=== What is being asked ===
Report each line of the listing that carries the word "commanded".
--
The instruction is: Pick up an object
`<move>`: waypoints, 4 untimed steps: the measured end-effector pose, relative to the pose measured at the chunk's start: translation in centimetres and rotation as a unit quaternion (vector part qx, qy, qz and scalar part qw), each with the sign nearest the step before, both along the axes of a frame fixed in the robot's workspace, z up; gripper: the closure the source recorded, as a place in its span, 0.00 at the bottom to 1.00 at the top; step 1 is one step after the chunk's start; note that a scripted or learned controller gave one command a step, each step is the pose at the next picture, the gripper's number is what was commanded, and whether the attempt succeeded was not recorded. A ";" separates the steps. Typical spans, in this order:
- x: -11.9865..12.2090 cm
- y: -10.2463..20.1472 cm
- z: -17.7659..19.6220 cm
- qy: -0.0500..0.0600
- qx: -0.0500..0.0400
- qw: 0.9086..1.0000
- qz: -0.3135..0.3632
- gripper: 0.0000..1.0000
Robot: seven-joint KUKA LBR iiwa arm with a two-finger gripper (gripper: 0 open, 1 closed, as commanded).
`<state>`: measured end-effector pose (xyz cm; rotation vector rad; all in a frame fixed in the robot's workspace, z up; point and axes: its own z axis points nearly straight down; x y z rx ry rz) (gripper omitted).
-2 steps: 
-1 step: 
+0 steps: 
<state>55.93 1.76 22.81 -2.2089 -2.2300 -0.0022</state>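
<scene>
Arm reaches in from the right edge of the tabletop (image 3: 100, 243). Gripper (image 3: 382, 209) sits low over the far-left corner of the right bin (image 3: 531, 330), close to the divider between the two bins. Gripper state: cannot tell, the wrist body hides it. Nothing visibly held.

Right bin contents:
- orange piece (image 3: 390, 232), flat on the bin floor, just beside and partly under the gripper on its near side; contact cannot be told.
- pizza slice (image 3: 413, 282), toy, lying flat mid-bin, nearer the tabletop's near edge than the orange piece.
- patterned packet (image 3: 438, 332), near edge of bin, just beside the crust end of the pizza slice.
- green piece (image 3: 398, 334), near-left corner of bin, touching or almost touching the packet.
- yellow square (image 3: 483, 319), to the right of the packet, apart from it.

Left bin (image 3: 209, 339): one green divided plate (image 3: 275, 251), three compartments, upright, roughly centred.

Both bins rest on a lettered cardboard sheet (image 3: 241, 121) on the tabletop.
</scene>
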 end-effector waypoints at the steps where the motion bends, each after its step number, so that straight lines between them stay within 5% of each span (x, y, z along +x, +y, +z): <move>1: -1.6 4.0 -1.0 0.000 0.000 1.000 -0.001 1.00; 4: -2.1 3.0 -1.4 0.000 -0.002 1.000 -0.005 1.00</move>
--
=== Response to this exercise ===
`<move>`: waypoints, 4 untimed steps: the measured end-effector pose, relative to the pose measured at the chunk's start: translation in centimetres and rotation as a unit quaternion (vector part qx, qy, qz and scalar part qw), each with the sign nearest the step before, both along the axes of a frame fixed in the robot's workspace, z up; gripper: the closure the source recorded, as a place in its span, 0.00 at the bottom to 1.00 at the top; step 1 is one step after the chunk's start; note that a scripted or learned controller gave one command a step, each step is the pose at the next picture, the gripper's number is what was commanded, and whether the attempt succeeded was not recorded. A ";" separates the steps. Typical spans, in this order:
Robot: seven-joint KUKA LBR iiwa arm with a two-finger gripper (gripper: 0 open, 1 closed, as commanded).

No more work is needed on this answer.